Records excerpted from a collection:
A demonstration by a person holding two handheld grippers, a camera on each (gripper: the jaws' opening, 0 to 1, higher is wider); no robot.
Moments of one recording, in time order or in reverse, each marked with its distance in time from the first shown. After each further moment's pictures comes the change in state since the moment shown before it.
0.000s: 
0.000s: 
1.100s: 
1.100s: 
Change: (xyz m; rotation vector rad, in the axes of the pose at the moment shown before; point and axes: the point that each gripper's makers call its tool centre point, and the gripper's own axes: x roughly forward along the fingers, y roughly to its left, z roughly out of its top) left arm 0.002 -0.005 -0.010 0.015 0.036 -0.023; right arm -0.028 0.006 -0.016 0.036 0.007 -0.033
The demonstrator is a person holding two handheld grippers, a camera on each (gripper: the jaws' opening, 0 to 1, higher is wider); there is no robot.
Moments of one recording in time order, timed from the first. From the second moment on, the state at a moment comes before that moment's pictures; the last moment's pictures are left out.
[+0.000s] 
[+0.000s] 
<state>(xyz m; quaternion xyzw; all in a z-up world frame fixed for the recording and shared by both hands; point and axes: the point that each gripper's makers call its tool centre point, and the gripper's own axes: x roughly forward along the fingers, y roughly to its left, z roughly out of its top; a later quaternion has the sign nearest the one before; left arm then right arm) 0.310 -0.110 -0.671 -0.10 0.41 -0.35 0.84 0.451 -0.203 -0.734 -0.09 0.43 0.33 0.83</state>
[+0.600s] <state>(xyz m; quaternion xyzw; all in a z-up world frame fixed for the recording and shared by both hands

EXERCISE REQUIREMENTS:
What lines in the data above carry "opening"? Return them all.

FINAL ANSWER:
A demonstration by a person holding two handheld grippers, a camera on each (gripper: the jaws' opening, 0 to 1, higher is wider); no robot.
The demonstrator is a person holding two handheld grippers, a camera on each (gripper: the jaws' opening, 0 to 1, higher is wider); there is no robot.

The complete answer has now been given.